A rivolgersi direttamente alla Lega - che nonostante i sì all'arresto alla fine lascerà libertà di voto - è stato il leader democratico Pier Luigi Bersani: ostacoli il voto segreto in Aula sull'autorizzazione all'arresto per Papa e dimostrerà che non c'è stato uno scambio con il rinvio in Commissione del dl rifiuti. Gli ha fatto eco il capogruppo Dario Franceschini: "Dovreste essere voi i primi a dire no al voto segreto che coprirà la vostra ipocrisia, un'ipocrisia che i padani non dimenticheranno.

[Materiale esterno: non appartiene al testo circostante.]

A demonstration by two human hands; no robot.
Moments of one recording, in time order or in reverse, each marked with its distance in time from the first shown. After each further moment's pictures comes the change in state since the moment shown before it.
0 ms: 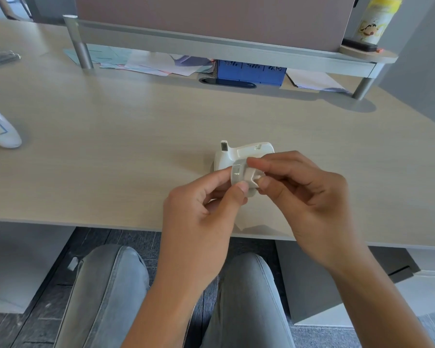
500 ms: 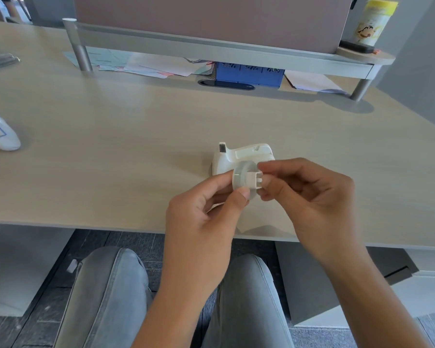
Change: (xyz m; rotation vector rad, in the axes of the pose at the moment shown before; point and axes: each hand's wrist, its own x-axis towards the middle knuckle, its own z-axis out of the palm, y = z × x) left_hand -0.005 -0.004 0.006 -0.080 0.011 -0.007; right_hand -0.002 0.000 -0.003 0.100 0.153 0.128
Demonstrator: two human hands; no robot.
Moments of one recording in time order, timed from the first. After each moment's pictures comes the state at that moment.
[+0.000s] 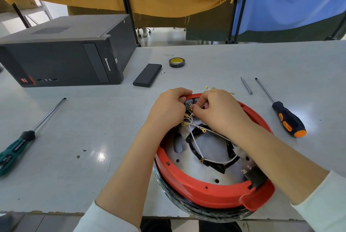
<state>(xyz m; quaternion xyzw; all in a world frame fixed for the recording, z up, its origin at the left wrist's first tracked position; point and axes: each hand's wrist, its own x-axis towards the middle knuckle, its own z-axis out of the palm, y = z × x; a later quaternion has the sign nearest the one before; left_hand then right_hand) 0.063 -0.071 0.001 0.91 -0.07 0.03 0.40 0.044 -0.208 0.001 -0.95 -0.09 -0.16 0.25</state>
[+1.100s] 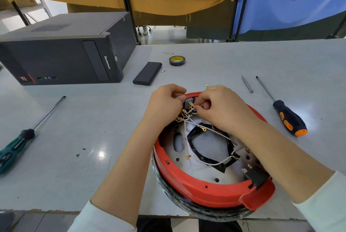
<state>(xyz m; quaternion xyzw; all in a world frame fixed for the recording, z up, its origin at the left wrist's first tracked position) 0.067 -0.064 0.000 0.88 -0.04 0.05 0.48 0.043 -0.216 0.007 -0.95 -0.17 -0.15 0.21</state>
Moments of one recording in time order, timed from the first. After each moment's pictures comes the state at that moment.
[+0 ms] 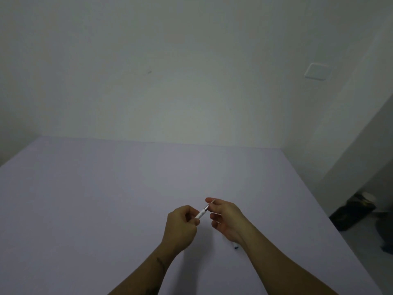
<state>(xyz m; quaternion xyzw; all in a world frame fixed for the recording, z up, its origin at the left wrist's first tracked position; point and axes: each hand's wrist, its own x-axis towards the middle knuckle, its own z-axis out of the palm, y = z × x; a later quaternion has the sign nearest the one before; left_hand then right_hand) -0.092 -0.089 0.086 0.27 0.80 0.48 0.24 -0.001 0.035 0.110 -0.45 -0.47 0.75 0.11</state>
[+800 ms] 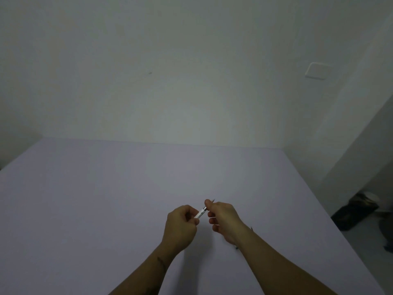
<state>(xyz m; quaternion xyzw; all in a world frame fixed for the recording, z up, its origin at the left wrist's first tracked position) -0.095 -0.088 0.084 0.27 0.81 0.47 0.22 -0.011 0.024 0.108 -0.50 -0.55 0.67 0.11</state>
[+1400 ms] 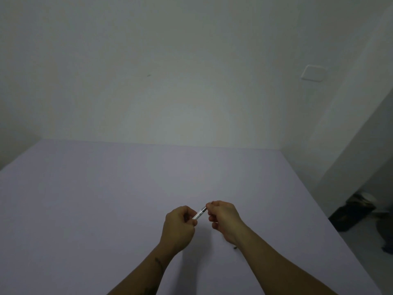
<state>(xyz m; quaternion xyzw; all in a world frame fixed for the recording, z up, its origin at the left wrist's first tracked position) -0.091 -0.092 0.087 0.27 0.81 0.47 0.23 -0.001 0.026 0.111 -0.47 -0.54 0.69 0.14</state>
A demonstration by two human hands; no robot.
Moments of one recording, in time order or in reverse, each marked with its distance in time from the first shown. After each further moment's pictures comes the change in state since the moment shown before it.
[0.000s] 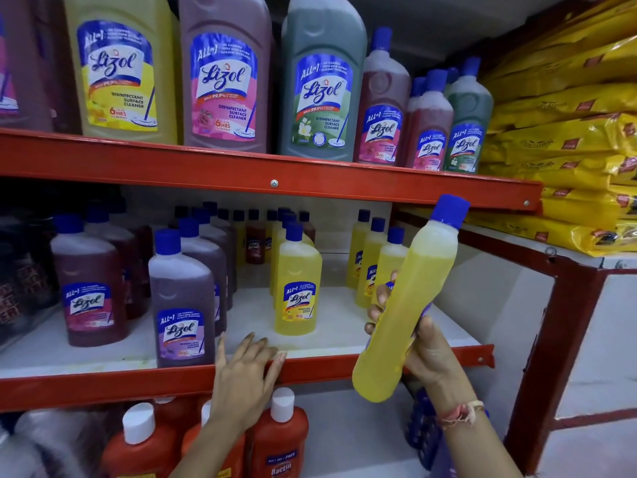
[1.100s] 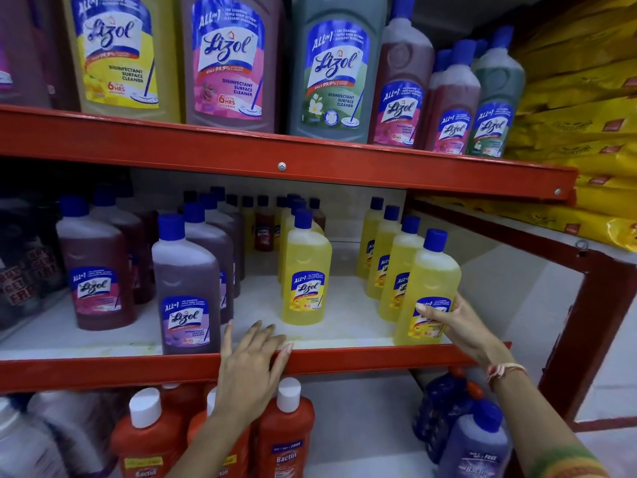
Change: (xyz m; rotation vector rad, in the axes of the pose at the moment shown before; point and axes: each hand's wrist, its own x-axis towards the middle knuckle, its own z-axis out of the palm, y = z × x) left_hand -0.002 0.002 -0.003 -0.004 -0.015 -0.005; right_hand -0.014 -0.013 -0.122 -0.606 0.554 0.212
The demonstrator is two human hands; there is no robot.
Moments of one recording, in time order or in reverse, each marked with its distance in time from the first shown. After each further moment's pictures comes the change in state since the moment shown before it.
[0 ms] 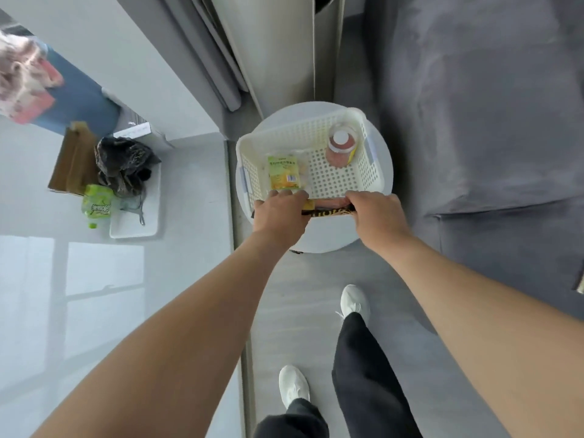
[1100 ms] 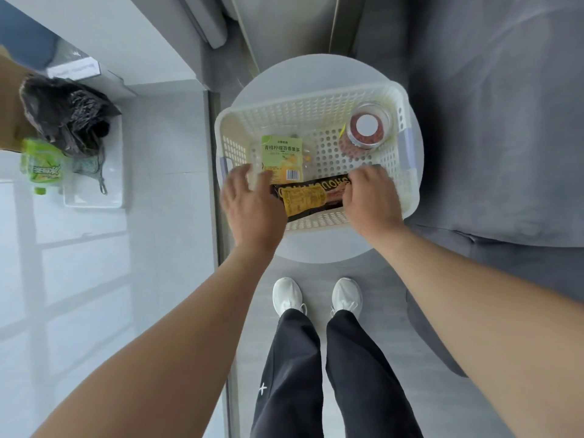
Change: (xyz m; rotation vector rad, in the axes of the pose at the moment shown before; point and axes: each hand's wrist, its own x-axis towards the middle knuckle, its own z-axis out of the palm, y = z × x) left_hand 0.098 -0.052 0.084 -0.294 0.397 -0.362; right_hand 0.132 0.020 0.100 0.053 0.029 0.047
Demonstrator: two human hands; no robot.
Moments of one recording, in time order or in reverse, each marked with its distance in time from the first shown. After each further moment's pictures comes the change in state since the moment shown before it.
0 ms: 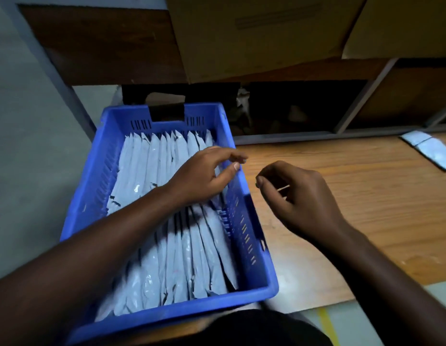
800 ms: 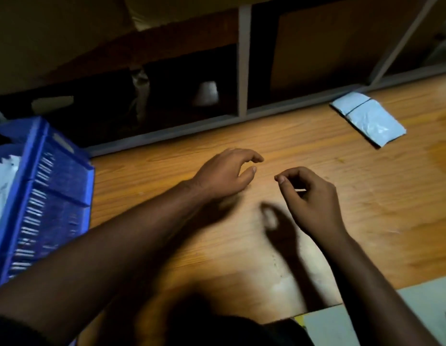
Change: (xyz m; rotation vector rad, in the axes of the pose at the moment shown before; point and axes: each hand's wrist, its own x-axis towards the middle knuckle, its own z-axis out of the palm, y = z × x) left_hand 0.263 0.107 0.378 0.280 -0.421 -0.199; right_hand -0.044 0.408 -0.189 0.350 0.194 0.454
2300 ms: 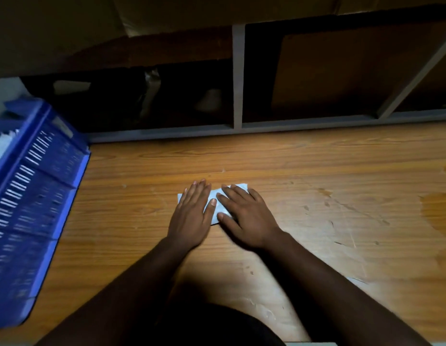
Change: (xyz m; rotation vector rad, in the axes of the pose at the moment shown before) left_hand -0.039 -0.022 0.124 0.084 0.252 -0.497; right_hand 0.064 0.102 0.044 -0.596 -0.594 -0.617
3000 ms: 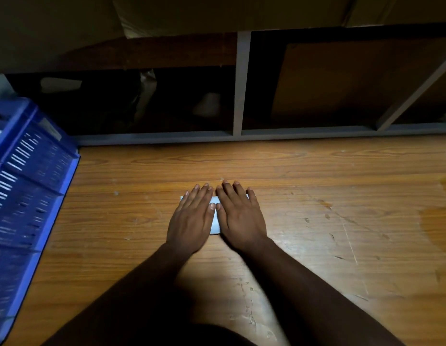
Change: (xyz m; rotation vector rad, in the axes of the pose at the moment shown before) left_hand 0.019 -0.002 0.010 0.069 0.090 0.067; right_hand 0.033 -0.014 0.011 -0.098 0.050 0.203
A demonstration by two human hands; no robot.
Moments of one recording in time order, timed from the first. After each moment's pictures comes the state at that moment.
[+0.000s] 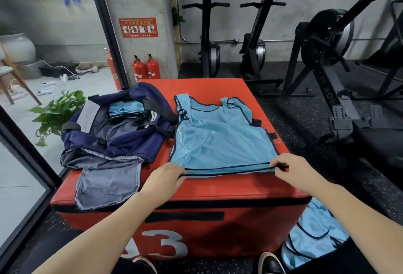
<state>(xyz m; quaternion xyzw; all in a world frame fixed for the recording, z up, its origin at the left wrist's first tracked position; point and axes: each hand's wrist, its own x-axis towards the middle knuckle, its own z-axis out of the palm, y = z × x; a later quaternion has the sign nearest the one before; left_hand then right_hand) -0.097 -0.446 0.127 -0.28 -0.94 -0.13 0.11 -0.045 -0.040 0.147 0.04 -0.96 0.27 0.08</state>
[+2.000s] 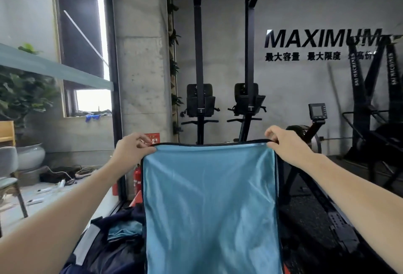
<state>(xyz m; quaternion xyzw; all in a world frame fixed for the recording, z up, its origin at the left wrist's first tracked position) -0.176 -0.489 0.538 -0.13 -0.86 -0.41 0.28 -0.105 -0.055 0.540 0.00 -0.93 0.15 0.34</state>
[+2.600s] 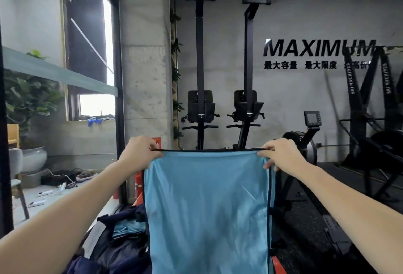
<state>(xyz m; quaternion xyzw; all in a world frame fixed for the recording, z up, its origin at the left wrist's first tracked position) -0.110 -0.481 0.555 -0.12 -0.92 -0.24 0.28 -0.033 -0.093 0.539 0.02 -0.88 0.38 0.28</state>
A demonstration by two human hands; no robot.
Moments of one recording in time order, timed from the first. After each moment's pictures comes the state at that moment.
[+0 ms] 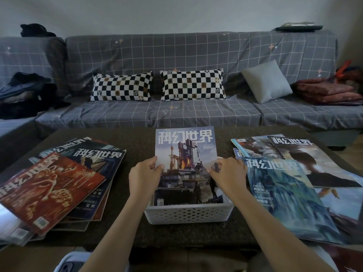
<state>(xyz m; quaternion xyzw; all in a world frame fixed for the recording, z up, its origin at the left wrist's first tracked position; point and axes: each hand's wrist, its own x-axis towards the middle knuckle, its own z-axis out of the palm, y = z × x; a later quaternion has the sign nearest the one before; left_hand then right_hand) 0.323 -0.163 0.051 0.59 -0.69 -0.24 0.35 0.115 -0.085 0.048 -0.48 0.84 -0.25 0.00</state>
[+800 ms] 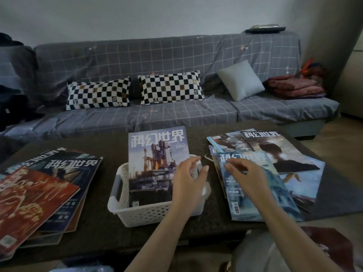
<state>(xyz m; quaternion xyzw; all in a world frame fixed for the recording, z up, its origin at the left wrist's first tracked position) 0.201 -0.063 0.060 0.38 -0.74 -0.39 0.38 0.048 0.014 0.060 -0.40 0.77 -0.48 0.10</state>
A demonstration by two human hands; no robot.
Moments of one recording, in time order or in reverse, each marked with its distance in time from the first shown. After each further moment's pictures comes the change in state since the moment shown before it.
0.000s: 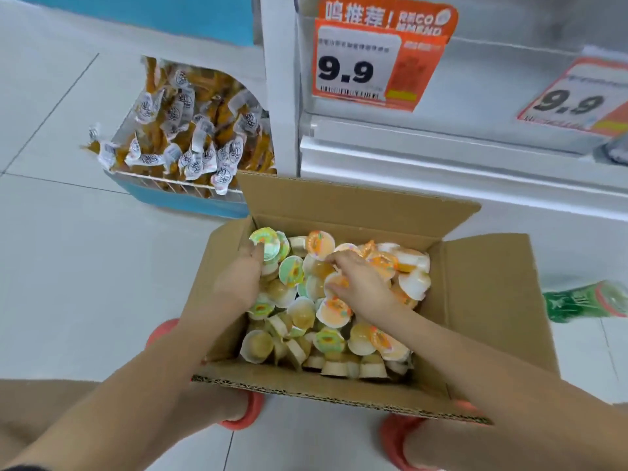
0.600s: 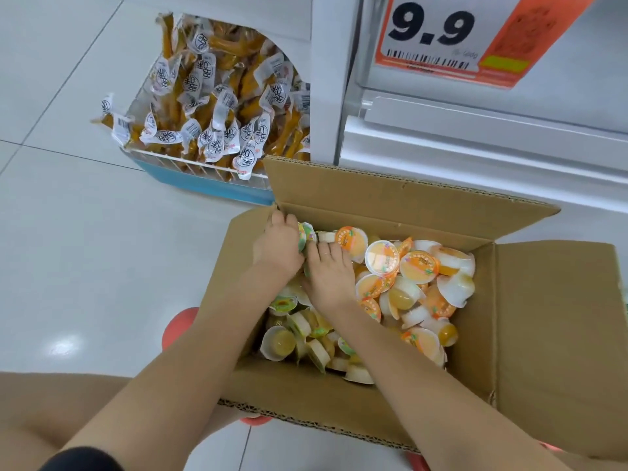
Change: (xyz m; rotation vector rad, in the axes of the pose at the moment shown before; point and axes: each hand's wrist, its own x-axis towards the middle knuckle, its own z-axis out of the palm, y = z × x) left_hand 0.050 0.019 -0.004 0.023 0.107 -0.103; right_hand 0.068 -0.033 0.104 -0.495 0.262 -0.019
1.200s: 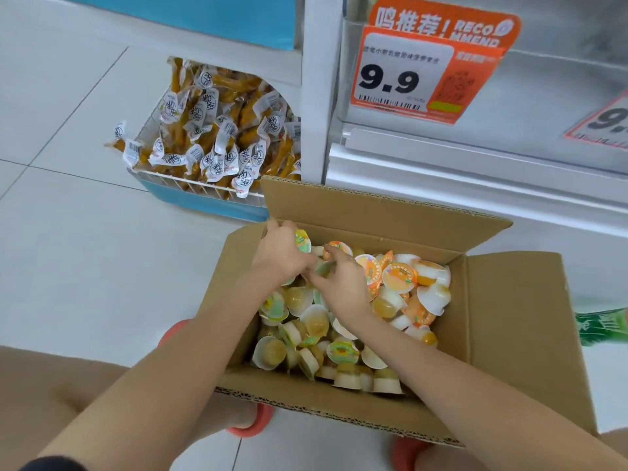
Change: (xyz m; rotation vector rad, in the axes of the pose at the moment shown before) left_hand -0.029 0.024 -0.049 -0.363 -0.026 -0.038; right_hand -0.011 0.016 -0.079 0.685 -0.092 0.391
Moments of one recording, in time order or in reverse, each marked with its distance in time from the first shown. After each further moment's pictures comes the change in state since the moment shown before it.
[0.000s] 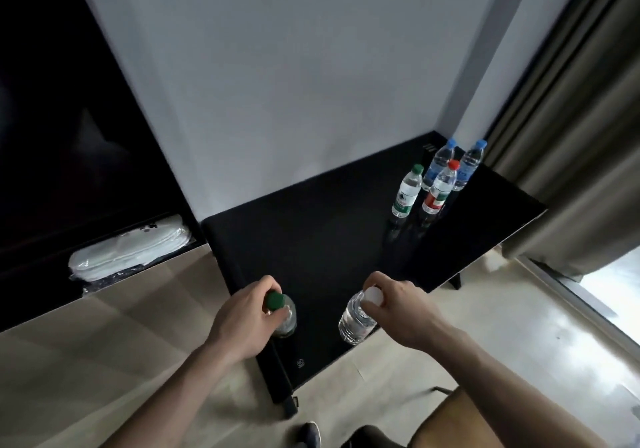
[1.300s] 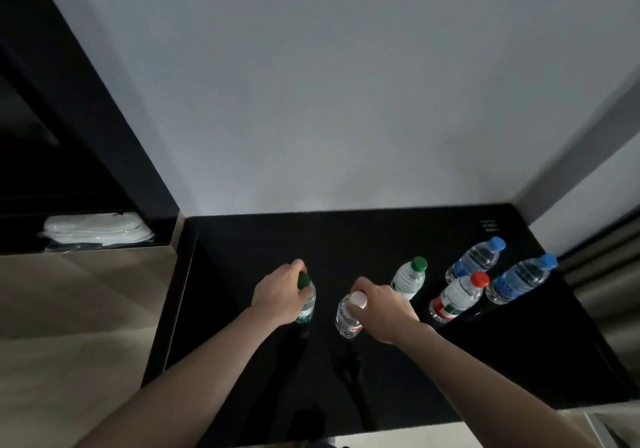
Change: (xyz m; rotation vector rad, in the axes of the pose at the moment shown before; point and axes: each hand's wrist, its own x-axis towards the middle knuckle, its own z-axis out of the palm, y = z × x) left_hand 0.298 0.168 0.126 0.074 0.148 -0.386; right_hand 0.309 0.188 -0.096 -0.127 -0.292 -0.339
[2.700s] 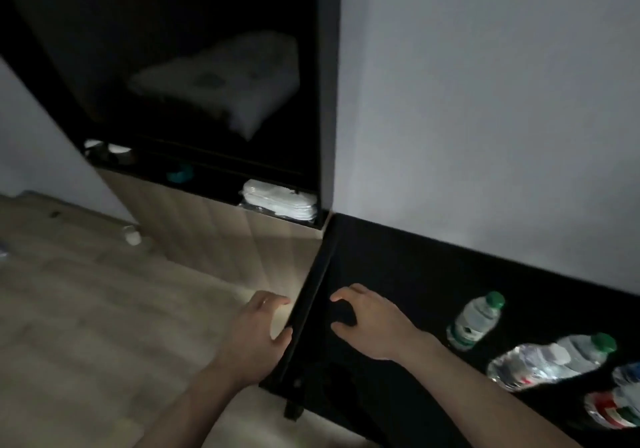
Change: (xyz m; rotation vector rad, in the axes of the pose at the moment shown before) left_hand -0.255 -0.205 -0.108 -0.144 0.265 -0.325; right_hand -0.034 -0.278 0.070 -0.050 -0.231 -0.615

Non potete chiedere ai Responsabili di chiedere il voto segreto per coprire la vigliaccheria dei guerrieri padani".

A stretto giro di posta ha replicato il leghista Marco Reguzzoni, che guida i deputati: "E' il Pd che sta mettendo le mani avanti: vi preparate a un voto dei vostri parlamentari a scrutinio segreto" per evitare l'arresto di Alfonso Papa. "State mettendo le mani avanti - ha accusato Reguzzoni - dopo che siete stati colpiti dall'avviso di garanzia a Penati".

"Rivendichiamo il voto segreto in quest'Aula, perché è giusto che non ci sia un gioco cinico e politico ma è giusto che ogni deputato decida in coscienza", ha ribattuto il capogruppo del Pdl Fabrizio Cicchitto, dopo che il finiano Italo Bocchino - accompagnato da cori leghisti 'scemo, scemo' aveva bollato come "molto grave" la scelta di ricorrere al voto segreto, sfidando il Carrocio a sostenere il voto palese "affinchè ciascun deputato metta la faccia sul proprio voto". Mentre Italia dei valori ha fatto sapere che oggi in aula alla Camera i suoi deputati renderanno "fisicamente chiaro" il loro voto.

PARLA PAPA

"Io oggi, pieno di dolore, dal punto di vista umano affronto questa prova che arriva dopo diversi mesi di travaglio che non auguro a nessuno e che vivo però con un'intima serenità e una grande pace interiore": così ha detto in Aula Alfonso Papa. "Sono turbato unicamente dal pensiero dei miei figli, di dieci e dodici anni, ai quali stanotte ho dovuto spiegare come e perchè questo fine settimana potrei non tornare a casa", ha aggiunto.